Wireshark - ARP requests for devices outside subnet
I have had a huntch that something isn't right with my network switching, the activity LEDS are to much in unison not behaving like a switch that is routing data (the expect random flashing of activity.) It feels similar to that of a network that is flooded with broadcast traffic, similar to the way Spanning Tree protocol makes switches behave. So I flashed up Wireshark on one of my file server and took a 30second snippet of traffic. The Logs are full of ARP broadcast requests, (address resolution protocols) fairly unusal to see this in an enviroment that has DNS Servers but that ARP requests are all asking for who has 169.254.xxx.xxx address and the network subnet is 172.16.xxx.xxx. And to my knowlage these 169.254 address dont exsit.
There isn't just afew of these, were talking in the region of 1000 in 30 seconds (we only have 350 devices on the network.) They are all originating from various different devices on the network so isn't a rogue device pouring out all these request.
169.254.0.0/16 is the link-local subnet used for automatic IP address allocations (APIPA in microsoft-speak).
My guess is that some hosts on your 172.16.xx.xx subnet have lost/expired their IP addresses and are unable to get a new one via DHCP for some reason (DHCP server down?). They have switched to automatic address allocation which means they randomly pick an address in the 169.254.0.0/16 range then probe to check whether it's already in use. The probes are the ARP packets you're seeing. RFC 3927 - Dynamic Configuration of IPv4 Link-Local Addresses explains this in detail.

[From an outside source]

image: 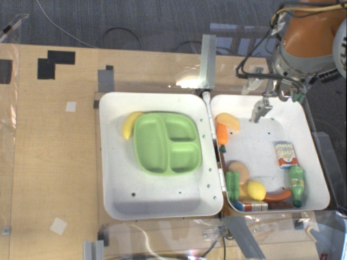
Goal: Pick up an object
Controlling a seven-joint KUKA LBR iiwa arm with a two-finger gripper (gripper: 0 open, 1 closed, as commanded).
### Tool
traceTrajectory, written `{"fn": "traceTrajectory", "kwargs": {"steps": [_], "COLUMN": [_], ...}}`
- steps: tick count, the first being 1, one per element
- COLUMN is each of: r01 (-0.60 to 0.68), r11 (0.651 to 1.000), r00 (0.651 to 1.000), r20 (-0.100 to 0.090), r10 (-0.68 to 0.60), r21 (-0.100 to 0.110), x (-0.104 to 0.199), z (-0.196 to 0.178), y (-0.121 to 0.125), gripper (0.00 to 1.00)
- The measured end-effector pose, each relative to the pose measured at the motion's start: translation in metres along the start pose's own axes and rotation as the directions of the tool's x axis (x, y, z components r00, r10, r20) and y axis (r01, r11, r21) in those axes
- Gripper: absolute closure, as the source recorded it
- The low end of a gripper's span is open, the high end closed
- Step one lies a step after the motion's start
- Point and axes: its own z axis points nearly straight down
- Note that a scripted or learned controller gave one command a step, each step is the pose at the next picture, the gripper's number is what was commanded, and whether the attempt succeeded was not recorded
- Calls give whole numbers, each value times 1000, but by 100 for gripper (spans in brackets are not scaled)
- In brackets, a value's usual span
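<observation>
The gripper (261,111) hangs over the upper part of the right bin (312,124), near its far rim, and nothing is seen between its fingers; whether they are spread or closed cannot be told at this slant. Just to its left lie a pale orange piece (228,122) and an orange carrot (222,135) against the bin's left wall. Below and to its right sits a small red-and-white can (284,155), with a green bottle (296,184) further down. Well below the gripper, in the near corner, crowd a yellow lemon (256,190), a tan round item (238,172) and a red sausage (278,196) (all touching or nearly so). Far left, in the left bin (116,199), a green divided plate (166,143) rests beside a banana (129,124).
</observation>
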Motion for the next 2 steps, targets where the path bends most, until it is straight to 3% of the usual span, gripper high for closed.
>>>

First port of call: check that you have working DHCP on that subnet.
Ive got alittle further with this, if i disable the service "sophos message routing service" the workstation stops broacasting these ARP packets. The problem is all workstations are doing this, incidentially none of them are reporting their status' on the enterprise console.
Sorted this, i had to uninstall the enterprise console, manually search registry for left over keys, and search the hard disk for left over files and droping the sophos database from sql (It truely amazed me how much an uninstall left behind)
Then perform an fresh install and roll out the clients again.